Efficacy and safety of aponermin-carfilzomib-dexamethasone-based regimens for relapsed/refractory multiple myeloma: A Phase 2 prospective multi-center study Free

Background: Multiple myeloma (MM) is still an incurable neoplasm, and treatment options for heavily pretreated relapsed and refractory multiple myeloma (RRMM) are still limited. Aponermin is a recombinant circularly permuted human tumor necrosis factor-related apoptosis-inducing ligand (TRAIL), which can activate death receptor 4 (DR4)/death receptor 5 (DR5) on the surface of tumor cells, triggering intracellular caspase reactions and exerting anti-tumor effects. Aponermin received its first approval in China for the treatment of patients with relapsed or refractory multiple myeloma who have received at least two prior therapies (Dhillon S, Drugs, 2024; Xia Z,Leng Y, Fang B, BMC Cancer, 2023). It could synergize with proteasome inhibitors and corticosteroids to enhance antimyeloma activity (Leng Y, Hematol Oncol, 2022). Here we report the efficacy and safety of aponermin-carfilzomib-dexamethasone (Apo-KD) based regimens for RRMM.

Methods: This is a prospective, multi-center study (ChiCTR2500100365) involving patients with RRMM who had received at least two prior lines of therapy. Apo-KD was adminstered in 28-day treatment cycles as follows: aponermin (10mg/kg on days 1–5 per cycle, or alternatively on days 1–3 and 15–17 per cycle), carfilzomib (20 mg/m² on days 1 and 2 of Cycle 1; 27 mg/m² on days 1 and 2 of Cycle 2 and subsequent cycles), and dexamethasone (20 mg on days 1, 2, 8, 9, 15, 16, 22, and 23 per cycle). Other medications, such as immunomodulatory drugs or chemotherapy agents, were allowed based on the patient's disease status and tolerance (Jun Ma, Leukemia & Lymphoma, 2024). The primary endpoint was the overall response rate (ORR) according to IMWG criteria. Secondary endpoints included the response rate of at least very good partial response (VGPR), progression-free survival (PFS), overall survival (OS), duration of response (DOR), and safety.

Results:

As of July 10, 2025, 40 patients were recruited to the study, with a median age of 62 years (range, 38–78) and a median of 4 prior lines of therapy (range, 2–13). Baseline characteristics included 40% of patients classified as ISS Stage III, and 37.5% with high-risk cytogenetics. Extramedullary disease (EMD) was documented in 28 patients (70%), and 40.0% had previously undergone autologous stem cell transplantation (ASCT) as first-line therapy. In terms of prior treatments, 80% had been exposed to immunomodulatory drugs, proteasome inhibitors (PIs), and anti-CD38 antibodies (triple-class exposure [TCE]), while 15/40 (37.5%) had been treated with BCMA-CD3 antibodies or CAR-T therapy. Treatment regimens included Apo-KD in 10 patients (25%), Apo-KD combined with immunomodulatory drugs (IMiDs) in 12 patients (30%), and Apo-KD combined with chemotherapy in 18 patients (45%). The median number of treatment cycles was 3 (range, 2–8). The ORR was 70% (95% CI: 53.3%-82.9%), with a VGPR rate of 32.5% (95% CI: 19.1%-40.2%). Among patients with EMD, the ORR was 71.3%, and the VGPR rate was 32.1%. In the subgroup of 32 TCE patients, the ORR was 65.6%, with 31.3% achieving VGPR. Fifteen patients who had undergone prior CAR-T or BCMA-CD3 antibody treatment showed an ORR of 80.0% (20.0% complete response [CR], 20.0% VGPR, and 40.0% partial response [PR]). The efficacy of the Apo-KD-based regimens was similar in patients with extramedullary disease, TCE, or those previously treated with CAR-T/ bispecific antibody.
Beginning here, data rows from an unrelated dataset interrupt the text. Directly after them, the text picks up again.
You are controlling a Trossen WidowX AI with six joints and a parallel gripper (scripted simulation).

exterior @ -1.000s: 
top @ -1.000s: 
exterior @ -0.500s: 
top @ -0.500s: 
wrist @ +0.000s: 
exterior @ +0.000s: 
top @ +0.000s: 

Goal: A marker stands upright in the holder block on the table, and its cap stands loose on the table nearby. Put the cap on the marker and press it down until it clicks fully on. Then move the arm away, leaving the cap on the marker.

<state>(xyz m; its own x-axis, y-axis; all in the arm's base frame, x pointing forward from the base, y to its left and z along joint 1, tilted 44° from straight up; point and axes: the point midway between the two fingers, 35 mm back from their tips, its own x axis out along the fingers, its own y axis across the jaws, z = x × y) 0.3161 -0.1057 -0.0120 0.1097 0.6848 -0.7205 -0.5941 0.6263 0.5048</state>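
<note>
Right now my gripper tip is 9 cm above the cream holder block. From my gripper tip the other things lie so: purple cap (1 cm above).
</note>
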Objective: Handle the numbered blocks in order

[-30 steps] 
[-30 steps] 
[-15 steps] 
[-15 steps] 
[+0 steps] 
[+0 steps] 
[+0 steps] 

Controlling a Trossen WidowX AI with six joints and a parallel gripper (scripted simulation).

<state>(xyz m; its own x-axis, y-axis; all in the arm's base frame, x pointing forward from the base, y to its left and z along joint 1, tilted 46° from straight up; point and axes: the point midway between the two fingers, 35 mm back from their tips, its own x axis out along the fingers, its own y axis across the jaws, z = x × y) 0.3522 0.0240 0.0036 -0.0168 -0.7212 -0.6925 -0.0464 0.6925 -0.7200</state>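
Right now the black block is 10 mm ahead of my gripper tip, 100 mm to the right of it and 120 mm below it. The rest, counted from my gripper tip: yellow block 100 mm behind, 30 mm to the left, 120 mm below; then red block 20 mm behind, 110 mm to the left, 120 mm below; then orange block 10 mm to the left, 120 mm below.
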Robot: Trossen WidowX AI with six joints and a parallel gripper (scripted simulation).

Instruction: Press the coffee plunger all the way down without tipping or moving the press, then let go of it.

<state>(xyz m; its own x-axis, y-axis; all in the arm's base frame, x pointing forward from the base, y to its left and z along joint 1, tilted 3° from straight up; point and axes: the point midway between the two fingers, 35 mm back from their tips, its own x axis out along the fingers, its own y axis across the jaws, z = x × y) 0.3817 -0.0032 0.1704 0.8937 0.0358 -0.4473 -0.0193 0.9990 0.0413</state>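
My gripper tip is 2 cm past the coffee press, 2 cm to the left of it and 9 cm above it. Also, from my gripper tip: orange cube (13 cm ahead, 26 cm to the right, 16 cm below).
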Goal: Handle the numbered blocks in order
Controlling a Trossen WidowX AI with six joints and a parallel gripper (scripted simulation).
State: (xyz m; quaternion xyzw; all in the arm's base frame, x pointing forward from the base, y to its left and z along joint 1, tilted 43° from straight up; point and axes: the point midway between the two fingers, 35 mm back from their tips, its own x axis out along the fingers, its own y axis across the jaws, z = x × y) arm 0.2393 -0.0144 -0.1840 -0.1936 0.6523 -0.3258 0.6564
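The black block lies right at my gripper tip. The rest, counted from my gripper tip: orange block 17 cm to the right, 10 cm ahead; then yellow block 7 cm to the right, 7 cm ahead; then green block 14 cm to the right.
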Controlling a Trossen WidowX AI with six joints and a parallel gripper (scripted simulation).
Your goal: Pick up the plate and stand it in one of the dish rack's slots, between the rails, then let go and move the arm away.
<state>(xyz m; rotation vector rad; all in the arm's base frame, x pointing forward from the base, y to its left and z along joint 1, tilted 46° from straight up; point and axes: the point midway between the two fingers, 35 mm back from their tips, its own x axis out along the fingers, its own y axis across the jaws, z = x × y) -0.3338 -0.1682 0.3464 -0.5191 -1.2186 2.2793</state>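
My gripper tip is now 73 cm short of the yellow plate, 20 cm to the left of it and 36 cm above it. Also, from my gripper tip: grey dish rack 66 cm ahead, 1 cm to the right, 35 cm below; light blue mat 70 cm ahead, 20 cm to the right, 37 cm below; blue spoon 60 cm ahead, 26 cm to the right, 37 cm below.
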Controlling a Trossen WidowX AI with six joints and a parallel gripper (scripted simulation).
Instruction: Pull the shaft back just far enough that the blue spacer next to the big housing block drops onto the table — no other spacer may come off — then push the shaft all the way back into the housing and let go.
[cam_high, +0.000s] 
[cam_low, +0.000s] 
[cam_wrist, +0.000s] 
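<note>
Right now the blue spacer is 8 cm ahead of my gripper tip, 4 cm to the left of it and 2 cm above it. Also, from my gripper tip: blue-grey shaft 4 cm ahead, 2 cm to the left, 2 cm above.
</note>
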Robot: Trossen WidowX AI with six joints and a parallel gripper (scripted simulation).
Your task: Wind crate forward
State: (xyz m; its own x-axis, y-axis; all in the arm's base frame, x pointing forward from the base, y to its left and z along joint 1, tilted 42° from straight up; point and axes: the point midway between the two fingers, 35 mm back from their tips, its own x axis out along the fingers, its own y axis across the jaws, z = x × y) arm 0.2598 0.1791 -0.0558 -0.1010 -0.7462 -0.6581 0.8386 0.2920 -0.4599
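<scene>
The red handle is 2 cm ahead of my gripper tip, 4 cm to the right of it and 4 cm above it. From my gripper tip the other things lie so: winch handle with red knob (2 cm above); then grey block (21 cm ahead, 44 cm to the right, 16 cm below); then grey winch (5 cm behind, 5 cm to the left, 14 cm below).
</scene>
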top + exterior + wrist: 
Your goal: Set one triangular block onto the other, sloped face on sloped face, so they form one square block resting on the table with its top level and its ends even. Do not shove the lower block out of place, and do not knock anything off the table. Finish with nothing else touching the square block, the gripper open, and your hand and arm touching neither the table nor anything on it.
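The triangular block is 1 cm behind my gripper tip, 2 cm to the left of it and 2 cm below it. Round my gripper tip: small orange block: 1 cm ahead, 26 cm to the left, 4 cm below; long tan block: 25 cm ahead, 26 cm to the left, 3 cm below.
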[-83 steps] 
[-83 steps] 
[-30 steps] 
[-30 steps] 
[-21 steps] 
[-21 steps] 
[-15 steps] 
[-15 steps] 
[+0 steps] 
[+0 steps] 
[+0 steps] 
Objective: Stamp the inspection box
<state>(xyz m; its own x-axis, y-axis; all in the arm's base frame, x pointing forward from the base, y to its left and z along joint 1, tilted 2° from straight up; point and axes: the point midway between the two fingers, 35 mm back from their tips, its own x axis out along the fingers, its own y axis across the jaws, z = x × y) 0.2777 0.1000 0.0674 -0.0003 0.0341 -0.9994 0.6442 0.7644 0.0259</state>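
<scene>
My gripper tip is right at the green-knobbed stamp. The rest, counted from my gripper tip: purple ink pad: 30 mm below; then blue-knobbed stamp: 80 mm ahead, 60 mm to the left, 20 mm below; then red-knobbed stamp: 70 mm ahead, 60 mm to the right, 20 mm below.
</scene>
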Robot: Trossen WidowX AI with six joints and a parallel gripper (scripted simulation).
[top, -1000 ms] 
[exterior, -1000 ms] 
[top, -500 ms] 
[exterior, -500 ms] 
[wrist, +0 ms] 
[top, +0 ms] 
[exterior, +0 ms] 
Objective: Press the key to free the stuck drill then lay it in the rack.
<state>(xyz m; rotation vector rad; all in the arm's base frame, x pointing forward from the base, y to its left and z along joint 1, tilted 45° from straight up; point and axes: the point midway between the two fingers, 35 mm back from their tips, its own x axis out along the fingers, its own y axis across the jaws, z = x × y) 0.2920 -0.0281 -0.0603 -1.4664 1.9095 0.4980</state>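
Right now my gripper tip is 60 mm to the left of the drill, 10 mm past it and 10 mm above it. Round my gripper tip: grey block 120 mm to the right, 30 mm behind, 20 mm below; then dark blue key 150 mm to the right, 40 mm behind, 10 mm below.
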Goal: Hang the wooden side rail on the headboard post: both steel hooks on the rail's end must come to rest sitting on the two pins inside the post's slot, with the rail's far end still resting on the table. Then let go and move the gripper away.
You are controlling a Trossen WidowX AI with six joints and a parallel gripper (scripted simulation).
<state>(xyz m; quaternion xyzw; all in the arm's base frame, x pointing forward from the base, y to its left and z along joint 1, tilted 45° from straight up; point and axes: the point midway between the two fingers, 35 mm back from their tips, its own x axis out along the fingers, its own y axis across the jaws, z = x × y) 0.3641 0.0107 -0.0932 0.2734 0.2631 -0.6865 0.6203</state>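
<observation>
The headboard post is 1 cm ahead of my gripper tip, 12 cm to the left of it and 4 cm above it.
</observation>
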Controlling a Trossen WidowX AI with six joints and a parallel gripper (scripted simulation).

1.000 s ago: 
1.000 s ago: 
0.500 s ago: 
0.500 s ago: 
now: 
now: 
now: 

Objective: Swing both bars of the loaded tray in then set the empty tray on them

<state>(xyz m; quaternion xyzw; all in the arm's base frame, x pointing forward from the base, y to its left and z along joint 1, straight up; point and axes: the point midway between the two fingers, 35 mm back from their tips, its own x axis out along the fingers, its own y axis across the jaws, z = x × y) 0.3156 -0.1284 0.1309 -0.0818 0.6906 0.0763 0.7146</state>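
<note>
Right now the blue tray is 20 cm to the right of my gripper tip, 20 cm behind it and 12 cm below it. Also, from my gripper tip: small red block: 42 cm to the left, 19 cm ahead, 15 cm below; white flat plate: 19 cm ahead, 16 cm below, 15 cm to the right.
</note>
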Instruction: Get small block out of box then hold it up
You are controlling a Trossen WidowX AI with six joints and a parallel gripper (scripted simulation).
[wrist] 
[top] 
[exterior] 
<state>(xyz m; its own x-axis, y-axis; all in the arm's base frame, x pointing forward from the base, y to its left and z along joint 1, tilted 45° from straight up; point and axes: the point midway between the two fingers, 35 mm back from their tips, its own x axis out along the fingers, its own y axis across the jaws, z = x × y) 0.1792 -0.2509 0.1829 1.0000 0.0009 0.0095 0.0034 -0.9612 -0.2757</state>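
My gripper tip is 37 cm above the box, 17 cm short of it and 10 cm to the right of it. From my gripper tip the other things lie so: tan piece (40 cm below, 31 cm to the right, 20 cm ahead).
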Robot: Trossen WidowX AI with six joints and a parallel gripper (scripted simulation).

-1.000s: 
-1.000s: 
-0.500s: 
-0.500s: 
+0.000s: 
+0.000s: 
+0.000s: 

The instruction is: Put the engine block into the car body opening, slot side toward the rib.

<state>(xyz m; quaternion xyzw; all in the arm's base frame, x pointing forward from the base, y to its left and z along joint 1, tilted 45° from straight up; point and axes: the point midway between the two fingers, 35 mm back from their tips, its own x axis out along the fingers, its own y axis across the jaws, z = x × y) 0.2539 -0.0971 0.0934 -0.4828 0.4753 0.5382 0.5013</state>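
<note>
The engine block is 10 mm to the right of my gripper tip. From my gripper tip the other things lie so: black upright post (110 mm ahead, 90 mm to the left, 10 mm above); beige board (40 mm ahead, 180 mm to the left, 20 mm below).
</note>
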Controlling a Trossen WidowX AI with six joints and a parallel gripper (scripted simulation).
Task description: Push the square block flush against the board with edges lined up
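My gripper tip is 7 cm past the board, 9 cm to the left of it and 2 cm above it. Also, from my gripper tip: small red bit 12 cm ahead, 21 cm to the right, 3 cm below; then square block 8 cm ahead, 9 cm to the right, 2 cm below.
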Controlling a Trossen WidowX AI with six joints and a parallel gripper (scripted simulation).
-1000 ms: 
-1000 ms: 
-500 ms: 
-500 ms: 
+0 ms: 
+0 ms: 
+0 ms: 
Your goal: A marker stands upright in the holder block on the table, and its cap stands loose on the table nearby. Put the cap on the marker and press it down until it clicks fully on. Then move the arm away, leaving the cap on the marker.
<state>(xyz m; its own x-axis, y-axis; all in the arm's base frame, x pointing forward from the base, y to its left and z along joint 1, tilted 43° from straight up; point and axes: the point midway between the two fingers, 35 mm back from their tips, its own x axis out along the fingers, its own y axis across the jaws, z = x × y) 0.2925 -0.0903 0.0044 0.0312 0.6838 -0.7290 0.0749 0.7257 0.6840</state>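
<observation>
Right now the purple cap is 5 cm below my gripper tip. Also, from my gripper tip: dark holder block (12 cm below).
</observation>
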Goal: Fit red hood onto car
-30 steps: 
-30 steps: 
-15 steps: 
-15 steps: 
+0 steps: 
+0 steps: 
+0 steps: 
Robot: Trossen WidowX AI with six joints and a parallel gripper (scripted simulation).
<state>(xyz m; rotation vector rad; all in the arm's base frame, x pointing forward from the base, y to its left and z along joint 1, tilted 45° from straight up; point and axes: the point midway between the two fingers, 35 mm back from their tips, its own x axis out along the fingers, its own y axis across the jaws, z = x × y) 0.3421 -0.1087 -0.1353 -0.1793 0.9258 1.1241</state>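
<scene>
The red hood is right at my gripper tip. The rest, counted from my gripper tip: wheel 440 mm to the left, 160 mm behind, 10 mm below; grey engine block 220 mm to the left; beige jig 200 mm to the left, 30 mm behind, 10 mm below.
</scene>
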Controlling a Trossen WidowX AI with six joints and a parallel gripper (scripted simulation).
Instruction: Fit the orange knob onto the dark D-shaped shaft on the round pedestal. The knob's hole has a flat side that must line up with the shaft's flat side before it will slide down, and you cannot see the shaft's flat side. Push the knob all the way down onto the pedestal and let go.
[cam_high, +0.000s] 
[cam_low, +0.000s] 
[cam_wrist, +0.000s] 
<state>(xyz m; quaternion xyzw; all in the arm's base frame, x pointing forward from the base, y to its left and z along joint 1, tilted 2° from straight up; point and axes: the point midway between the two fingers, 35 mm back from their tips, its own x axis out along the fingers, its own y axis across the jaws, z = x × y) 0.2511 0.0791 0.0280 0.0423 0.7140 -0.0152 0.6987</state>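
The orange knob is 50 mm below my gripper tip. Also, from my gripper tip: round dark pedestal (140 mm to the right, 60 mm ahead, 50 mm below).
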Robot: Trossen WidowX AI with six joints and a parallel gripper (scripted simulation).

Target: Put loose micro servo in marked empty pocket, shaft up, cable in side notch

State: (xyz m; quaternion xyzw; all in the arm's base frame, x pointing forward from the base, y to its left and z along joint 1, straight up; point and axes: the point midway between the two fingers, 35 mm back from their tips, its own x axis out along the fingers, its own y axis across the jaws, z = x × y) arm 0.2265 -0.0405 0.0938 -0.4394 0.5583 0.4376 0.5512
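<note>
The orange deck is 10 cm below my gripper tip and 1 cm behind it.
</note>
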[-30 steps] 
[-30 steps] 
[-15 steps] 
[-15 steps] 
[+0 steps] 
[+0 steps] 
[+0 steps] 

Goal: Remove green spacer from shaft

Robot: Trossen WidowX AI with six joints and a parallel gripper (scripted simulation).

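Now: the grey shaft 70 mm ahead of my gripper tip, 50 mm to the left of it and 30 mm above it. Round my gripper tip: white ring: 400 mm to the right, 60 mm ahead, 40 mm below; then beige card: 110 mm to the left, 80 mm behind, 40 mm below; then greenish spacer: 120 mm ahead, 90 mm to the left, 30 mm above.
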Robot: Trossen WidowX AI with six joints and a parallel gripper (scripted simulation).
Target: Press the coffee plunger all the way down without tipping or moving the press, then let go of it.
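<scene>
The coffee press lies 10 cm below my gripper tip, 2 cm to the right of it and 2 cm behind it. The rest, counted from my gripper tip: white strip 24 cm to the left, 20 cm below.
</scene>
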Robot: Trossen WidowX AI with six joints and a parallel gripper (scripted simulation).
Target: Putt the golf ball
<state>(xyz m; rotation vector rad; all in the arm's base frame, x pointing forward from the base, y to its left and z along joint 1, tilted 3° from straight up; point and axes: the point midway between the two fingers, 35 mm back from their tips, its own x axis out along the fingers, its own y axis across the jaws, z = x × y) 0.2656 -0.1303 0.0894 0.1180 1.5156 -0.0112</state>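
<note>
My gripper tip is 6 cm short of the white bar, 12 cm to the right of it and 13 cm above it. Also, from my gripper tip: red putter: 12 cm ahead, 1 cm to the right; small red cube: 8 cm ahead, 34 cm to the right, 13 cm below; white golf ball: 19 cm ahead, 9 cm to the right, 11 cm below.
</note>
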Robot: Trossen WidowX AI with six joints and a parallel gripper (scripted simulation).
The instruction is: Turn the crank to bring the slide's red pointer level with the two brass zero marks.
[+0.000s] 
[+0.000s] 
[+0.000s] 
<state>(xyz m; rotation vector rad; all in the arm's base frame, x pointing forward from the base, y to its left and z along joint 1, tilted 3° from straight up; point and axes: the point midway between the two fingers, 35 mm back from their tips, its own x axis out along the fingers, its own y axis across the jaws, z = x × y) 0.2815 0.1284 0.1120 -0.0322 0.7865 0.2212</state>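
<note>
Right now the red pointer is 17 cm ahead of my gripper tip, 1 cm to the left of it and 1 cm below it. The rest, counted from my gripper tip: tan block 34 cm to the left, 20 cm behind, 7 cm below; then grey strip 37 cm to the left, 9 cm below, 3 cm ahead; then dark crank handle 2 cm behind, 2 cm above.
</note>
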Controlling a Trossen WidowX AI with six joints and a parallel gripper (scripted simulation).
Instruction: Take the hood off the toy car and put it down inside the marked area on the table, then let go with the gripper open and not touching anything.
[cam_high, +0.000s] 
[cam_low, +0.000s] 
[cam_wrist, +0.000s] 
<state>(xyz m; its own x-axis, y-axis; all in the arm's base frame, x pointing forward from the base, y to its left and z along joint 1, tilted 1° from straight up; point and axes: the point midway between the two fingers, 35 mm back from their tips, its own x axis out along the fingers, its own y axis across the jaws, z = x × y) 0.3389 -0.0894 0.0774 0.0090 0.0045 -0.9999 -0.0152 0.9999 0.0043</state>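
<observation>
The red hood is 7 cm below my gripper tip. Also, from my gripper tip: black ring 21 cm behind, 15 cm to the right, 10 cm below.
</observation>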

The median follow-up period was 4 months (range: 2-12). Nine patients experienced disease progression. The estimated median PFS was 11.4 months (95% CI: 4.8–17.2). Three patients died due to disease progression, and the median OS was not reached.

The most common treatment-emergent adverse events (TEAEs) were bone marrow suppression (62.5%), infections (40%), elevated transaminases (25%), fatigue (12.5%), hyperuricemia (10%), and hypokalemia (10%). Notably, grade III or higher TEAEs were reported in 42.5% for cytopenia and 12.5% for infections.

Conclusion: The aponermin-carfilzomib-dexamethasone (Apo-KD)-based regimens demonstrated promising activity in heavily pretreated patients with RRMM, especially those with EMD, TCE, or T-cell-redirecting therapies. The adverse events were manageable.